Même chose quand il termine l'écriture d'une saga. «C'est un vrai deuil. C'est un monde que je ne revivrai pas. Ça m'affecte pendant deux ou trois jours.» Après quoi, il retombe dans un autre univers, toujours à caractère historique. Car si les lecteurs de Michel David lui sont si reconnaissants, c'est qu'il leur fait revivre le dernier siècle. «Mon intention, c'est de faire l'histoire du 20e siècle au Québec. J'essaie de couvrir tout le siècle, par périodes différentes.»
Pour ce faire, il prend toutefois grand soin de ne pas donner des cours d'histoire.

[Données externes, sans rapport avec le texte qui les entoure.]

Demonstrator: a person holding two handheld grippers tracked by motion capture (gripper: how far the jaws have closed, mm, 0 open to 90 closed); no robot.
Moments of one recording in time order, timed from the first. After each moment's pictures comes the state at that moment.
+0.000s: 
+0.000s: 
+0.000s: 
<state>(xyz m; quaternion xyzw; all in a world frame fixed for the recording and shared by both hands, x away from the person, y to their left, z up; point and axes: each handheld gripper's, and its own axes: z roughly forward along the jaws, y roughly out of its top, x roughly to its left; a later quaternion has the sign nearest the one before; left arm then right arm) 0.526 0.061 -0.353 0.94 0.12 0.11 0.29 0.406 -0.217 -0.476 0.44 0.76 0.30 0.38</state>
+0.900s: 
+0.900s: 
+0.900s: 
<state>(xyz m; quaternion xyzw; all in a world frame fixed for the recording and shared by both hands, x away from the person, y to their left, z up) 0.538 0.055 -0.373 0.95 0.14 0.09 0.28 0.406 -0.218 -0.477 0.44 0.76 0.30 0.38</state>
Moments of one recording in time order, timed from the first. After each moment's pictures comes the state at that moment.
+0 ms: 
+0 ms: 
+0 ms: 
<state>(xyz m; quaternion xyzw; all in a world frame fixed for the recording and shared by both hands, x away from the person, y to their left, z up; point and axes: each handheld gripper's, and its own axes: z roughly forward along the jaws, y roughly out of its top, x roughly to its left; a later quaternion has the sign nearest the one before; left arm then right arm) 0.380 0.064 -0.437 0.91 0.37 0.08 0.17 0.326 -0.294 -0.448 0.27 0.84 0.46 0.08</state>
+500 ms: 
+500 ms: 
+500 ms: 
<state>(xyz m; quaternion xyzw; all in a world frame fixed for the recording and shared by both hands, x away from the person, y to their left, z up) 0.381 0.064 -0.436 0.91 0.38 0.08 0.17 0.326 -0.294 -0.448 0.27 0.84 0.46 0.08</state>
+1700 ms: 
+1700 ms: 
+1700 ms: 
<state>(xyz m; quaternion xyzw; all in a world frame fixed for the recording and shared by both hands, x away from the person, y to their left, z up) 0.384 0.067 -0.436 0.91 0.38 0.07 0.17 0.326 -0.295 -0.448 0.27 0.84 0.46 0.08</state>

Il préfère inclure les références du temps tout au long de ses romans. «Je m'imagine d'abord et avant tout la période. Qui était au pouvoir, quelles étaient les histoires judiciaires, les chansons populaires, les émissions de radio ou de télévision de l'époque... L'environnement vient en premier, après quoi, je décide où ma famille va demeurer. Viendra ensuite le synopsis...»
Le tout premier roman qu'il a écrit était un heureux accident. «C'était un cadeau pour le 80e anniversaire de ma mère, mais elle l'a adoré, et elle voulait la suite.» La dame a été imitée par des centaines de milliers de Québécois depuis. «La réponse des gens, c'est ce qui m'a le plus étonné. J'en suis estomaqué.»